What to do: Give the entries again exactly; drop the pictures.

[Opening Records shown section]

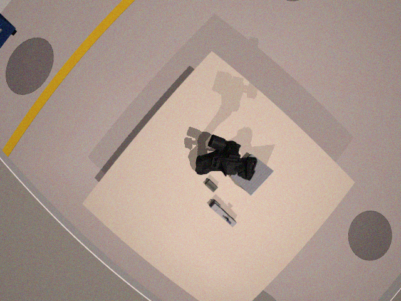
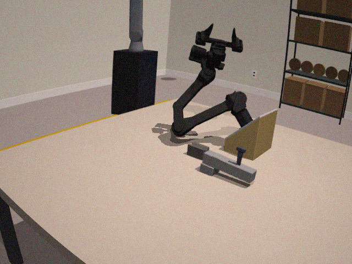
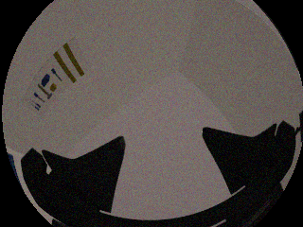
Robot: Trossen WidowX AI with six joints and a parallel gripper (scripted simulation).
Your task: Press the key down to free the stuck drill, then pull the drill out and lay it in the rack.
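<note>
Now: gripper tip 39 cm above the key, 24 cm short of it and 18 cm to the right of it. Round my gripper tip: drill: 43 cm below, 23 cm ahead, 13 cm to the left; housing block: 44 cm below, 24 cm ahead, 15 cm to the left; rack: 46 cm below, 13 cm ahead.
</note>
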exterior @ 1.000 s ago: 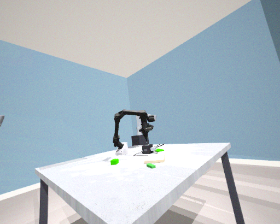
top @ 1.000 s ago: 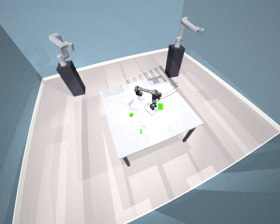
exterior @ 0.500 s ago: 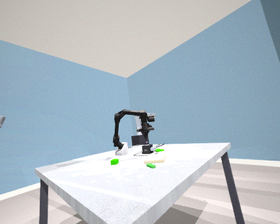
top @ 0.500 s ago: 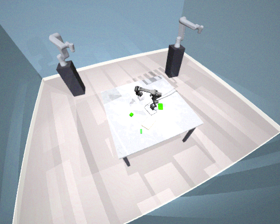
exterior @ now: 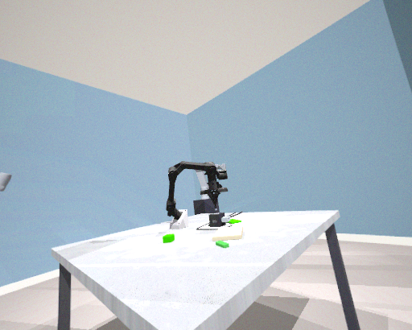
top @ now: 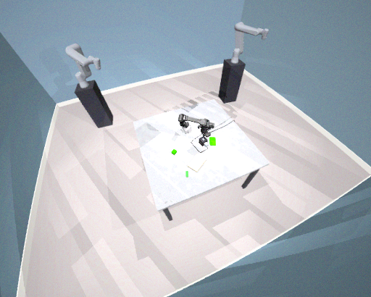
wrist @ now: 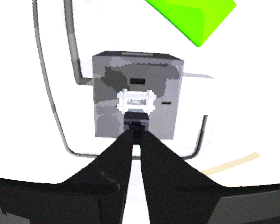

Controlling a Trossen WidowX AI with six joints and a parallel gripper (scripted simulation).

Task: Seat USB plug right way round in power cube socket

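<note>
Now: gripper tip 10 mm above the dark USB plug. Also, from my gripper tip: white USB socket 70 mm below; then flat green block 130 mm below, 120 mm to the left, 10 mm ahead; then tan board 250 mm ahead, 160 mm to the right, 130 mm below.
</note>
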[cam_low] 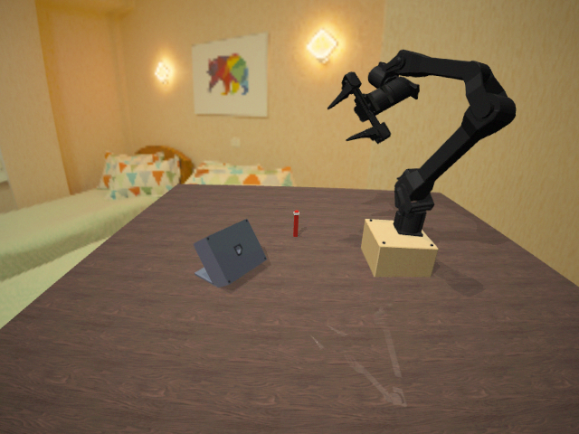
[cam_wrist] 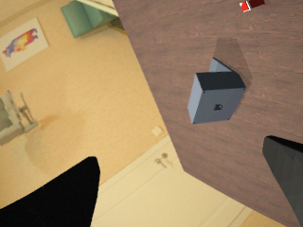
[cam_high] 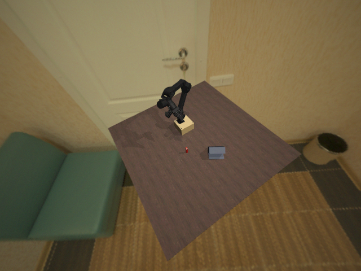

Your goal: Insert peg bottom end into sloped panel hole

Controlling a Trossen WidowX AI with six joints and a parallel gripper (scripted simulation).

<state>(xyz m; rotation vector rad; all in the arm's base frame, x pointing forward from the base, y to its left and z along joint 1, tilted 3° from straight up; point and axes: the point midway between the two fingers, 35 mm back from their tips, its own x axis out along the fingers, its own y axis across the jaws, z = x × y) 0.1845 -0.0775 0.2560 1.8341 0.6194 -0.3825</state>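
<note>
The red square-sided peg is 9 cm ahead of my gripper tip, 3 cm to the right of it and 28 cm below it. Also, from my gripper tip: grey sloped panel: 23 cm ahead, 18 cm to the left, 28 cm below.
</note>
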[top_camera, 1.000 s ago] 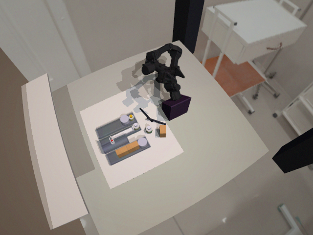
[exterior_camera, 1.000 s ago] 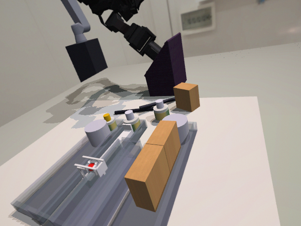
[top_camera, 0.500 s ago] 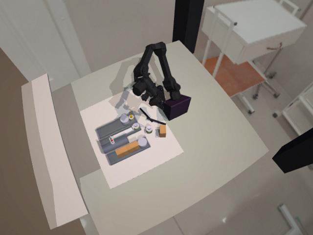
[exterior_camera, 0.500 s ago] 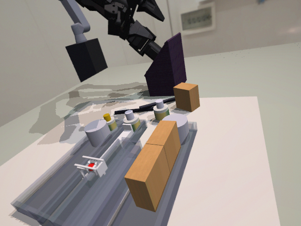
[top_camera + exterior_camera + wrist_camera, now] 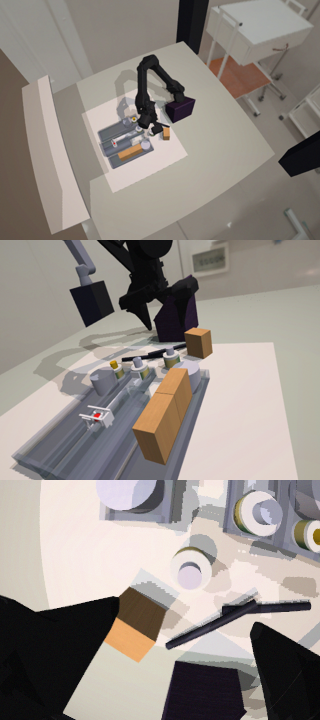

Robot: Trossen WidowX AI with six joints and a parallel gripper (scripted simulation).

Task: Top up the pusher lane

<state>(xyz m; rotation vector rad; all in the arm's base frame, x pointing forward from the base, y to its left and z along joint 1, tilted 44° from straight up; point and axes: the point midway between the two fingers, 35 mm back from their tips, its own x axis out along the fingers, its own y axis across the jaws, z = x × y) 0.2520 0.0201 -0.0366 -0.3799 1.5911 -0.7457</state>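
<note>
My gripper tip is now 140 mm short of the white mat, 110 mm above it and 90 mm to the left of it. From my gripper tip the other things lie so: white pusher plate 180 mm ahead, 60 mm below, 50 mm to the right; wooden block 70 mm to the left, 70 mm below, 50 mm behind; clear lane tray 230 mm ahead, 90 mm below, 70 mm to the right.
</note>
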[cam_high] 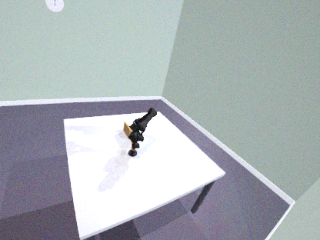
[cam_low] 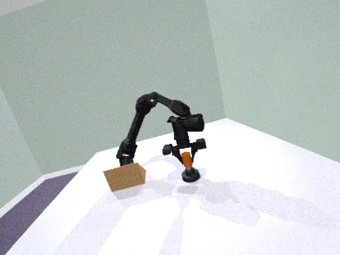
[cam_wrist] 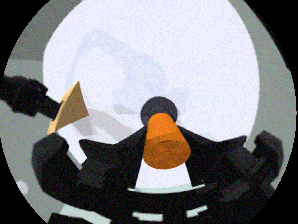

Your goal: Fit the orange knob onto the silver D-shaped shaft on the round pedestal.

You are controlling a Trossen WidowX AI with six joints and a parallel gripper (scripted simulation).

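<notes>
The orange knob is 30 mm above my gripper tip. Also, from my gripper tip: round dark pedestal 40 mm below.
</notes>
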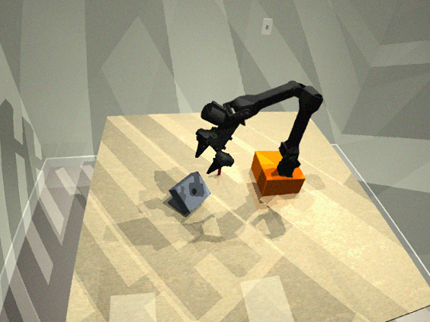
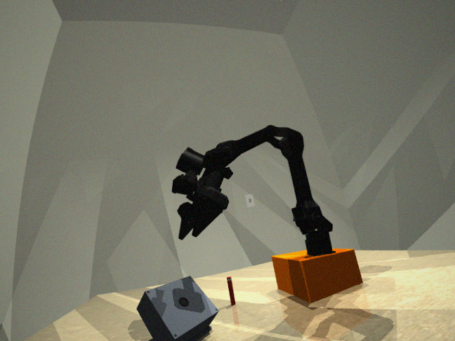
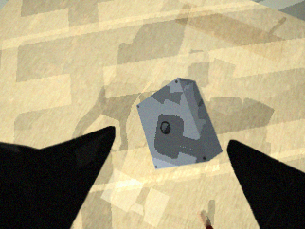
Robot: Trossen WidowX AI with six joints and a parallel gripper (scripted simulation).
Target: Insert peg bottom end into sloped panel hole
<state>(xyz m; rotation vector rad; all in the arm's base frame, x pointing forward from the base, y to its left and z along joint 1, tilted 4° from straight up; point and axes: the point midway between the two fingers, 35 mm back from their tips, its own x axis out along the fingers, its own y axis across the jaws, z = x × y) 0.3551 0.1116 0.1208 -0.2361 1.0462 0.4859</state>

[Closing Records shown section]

Exercise output:
Robot: Trossen WidowX AI with six joints and a parallel gripper (scripted simulation).
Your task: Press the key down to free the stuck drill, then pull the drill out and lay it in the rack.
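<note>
Now: gripper tip 39 cm above the key, 24 cm short of it and 18 cm to the right of it. Round my gripper tip: drill: 43 cm below, 23 cm ahead, 13 cm to the left; housing block: 44 cm below, 24 cm ahead, 15 cm to the left; rack: 46 cm below, 13 cm ahead.
</note>
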exterior @ 1.000 s ago: 
top @ 1.000 s ago: 
exterior @ 0.500 s ago: 
top @ 0.500 s ago: 
exterior @ now: 
top @ now: 
wrist @ now: 

Controlling a Trossen WidowX AI with six joints and a parallel gripper (scripted simulation).

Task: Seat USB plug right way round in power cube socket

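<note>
Now: gripper tip 10 mm above the dark USB plug. Also, from my gripper tip: white USB socket 70 mm below; then flat green block 130 mm below, 120 mm to the left, 10 mm ahead; then tan board 250 mm ahead, 160 mm to the right, 130 mm below.
</note>
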[cam_low] 
[cam_wrist] 
[cam_high] 

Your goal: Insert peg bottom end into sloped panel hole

Controlling a Trossen WidowX AI with six joints and a parallel gripper (scripted simulation).

<state>(xyz m; rotation vector rad; all in the arm's base frame, x pointing forward from the base, y to its left and z along joint 1, tilted 3° from straight up; point and axes: the point midway between the two fingers, 35 mm back from their tips, its own x axis out along the fingers, its own y axis across the jaws, z = x × y) 0.1845 -0.0775 0.2560 1.8341 0.6194 -0.3825</state>
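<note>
The red square-sided peg is 9 cm ahead of my gripper tip, 3 cm to the right of it and 28 cm below it. Also, from my gripper tip: grey sloped panel: 23 cm ahead, 18 cm to the left, 28 cm below.
</note>
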[top_camera, 1.000 s ago] 
[exterior_camera, 1.000 s ago] 
[top_camera, 0.500 s ago] 
[exterior_camera, 0.500 s ago] 
[top_camera + exterior_camera + wrist_camera, now] 

Robot: Trossen WidowX AI with six joints and a parallel gripper (scripted simulation).

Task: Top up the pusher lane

<state>(xyz m; rotation vector rad; all in the arm's base frame, x pointing forward from the base, y to its left and z along joint 1, tilted 44° from straight up; point and axes: the point midway between the two fingers, 35 mm back from their tips, its own x axis out along the fingers, its own y axis across the jaws, z = x × y) 0.2520 0.0201 -0.0366 -0.3799 1.5911 -0.7457</state>
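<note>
My gripper tip is now 140 mm short of the white mat, 110 mm above it and 90 mm to the left of it. From my gripper tip the other things lie so: white pusher plate 180 mm ahead, 60 mm below, 50 mm to the right; wooden block 70 mm to the left, 70 mm below, 50 mm behind; clear lane tray 230 mm ahead, 90 mm below, 70 mm to the right.
</note>
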[cam_high] 
[cam_low] 
[cam_wrist] 

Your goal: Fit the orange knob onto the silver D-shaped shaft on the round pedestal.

You are controlling a Trossen WidowX AI with six joints and a parallel gripper (scripted simulation).

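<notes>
The orange knob is 30 mm above my gripper tip. Also, from my gripper tip: round dark pedestal 40 mm below.
</notes>
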Robot: Trossen WidowX AI with six joints and a parallel gripper (scripted simulation).
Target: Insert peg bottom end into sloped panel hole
<state>(xyz m; rotation vector rad; all in the arm's base frame, x pointing forward from the base, y to its left and z along joint 1, tilted 4° from straight up; point and axes: the point midway between the two fingers, 35 mm back from their tips, its own x axis out along the fingers, its own y axis across the jaws, z = x × y) 0.3551 0.1116 0.1208 -0.2361 1.0462 0.4859</state>

That completes the answer to this exercise.